Given TOMI’s size, industry and liquidity pressure, executive pay is likely tilted toward equity and performance‑linked awards with constrained cash salaries; management disclosed a 30% reduction in executive cash pay and other cost cuts to preserve cash. Performance metrics that will likely drive bonuses and equity vesting include recurring consumable sales and service revenue growth (margin‑rich), CES/SIS order closures and backlog conversion, gross margin improvement, and successful regulatory approvals or OEM partnerships. The company’s reliance on convertible debt and need for frequent capital raises means equity‑based compensation is used both to conserve cash and align executives with shareholder dilution outcomes; the spike in interest and financing costs (convertible notes, 12% programs noted in 2025) makes dilution and conversion price outcomes material to pay value. Low absolute R&D spend and a small headcount suggest executive incentives will prioritize commercial deployments and partner expansion over heavy product R&D milestones.
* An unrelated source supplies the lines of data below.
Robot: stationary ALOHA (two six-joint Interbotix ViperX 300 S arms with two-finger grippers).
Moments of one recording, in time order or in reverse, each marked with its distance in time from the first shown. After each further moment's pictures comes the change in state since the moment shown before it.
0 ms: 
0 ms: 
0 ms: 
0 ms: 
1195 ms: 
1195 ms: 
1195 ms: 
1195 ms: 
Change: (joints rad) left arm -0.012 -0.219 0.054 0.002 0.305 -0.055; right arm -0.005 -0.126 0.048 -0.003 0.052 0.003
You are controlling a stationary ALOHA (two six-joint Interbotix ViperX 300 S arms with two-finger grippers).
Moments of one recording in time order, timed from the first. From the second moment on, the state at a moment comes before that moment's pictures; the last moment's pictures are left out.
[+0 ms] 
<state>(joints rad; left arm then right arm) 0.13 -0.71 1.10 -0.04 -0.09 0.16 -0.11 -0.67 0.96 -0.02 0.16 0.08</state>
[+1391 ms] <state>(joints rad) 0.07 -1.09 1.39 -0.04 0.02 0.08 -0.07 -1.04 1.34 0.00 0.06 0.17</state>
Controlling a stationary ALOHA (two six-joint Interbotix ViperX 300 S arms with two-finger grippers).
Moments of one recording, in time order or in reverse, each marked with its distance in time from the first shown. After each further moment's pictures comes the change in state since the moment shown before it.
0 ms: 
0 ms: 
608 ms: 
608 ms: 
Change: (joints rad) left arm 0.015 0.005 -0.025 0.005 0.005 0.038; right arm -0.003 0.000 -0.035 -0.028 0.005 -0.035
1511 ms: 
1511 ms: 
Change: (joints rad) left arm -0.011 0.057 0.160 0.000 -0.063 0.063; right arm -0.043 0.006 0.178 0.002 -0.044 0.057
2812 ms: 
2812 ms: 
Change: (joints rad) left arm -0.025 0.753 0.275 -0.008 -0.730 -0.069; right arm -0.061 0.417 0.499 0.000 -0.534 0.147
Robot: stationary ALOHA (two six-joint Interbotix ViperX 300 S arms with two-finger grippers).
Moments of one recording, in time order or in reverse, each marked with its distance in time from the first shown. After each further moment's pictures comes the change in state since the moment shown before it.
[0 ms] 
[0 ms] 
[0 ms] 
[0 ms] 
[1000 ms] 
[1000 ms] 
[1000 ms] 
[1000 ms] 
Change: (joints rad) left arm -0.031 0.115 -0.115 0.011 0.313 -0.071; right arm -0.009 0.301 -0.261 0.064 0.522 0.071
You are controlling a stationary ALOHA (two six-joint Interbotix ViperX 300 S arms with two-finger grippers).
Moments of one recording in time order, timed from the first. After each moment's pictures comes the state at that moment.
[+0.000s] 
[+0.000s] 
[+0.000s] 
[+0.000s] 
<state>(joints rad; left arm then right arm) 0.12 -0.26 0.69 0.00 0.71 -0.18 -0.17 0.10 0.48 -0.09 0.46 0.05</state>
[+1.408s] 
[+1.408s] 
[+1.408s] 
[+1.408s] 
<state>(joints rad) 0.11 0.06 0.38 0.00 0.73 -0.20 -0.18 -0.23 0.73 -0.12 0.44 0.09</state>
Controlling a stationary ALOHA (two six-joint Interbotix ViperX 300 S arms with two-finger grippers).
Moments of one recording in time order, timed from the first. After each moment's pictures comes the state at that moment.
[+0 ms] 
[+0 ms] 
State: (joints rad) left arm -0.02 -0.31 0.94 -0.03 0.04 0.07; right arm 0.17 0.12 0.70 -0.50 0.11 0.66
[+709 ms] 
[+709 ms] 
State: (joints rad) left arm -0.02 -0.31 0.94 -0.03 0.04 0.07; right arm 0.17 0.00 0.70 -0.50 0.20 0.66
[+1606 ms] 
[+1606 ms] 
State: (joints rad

As a small, thinly traded industrials/chemicals company with visible event drivers, insider trades can move price and are often informative: material events include EPA registrations/List Q designations, large CES/SIS contract awards, OEM/distribution partnerships and financing rounds (convertible note issuances and conversions). Management and directors are subject to Section 16 reporting and short‑swing rules, and the company’s frequent financings and going‑concern disclosures increase the likelihood of blackout periods and reliance on 10b5‑1 plans; watch insider sales around announced financings or conversions and purchases during tight cash periods as potential confidence signals. Because material nonpublic information (e.g., regulatory approvals, large customer installs, bid wins) can be highly value‑moving, expect strict trading restrictions and clustered insider activity around public disclosures; low float amplifies the market impact of any insider buying or selling.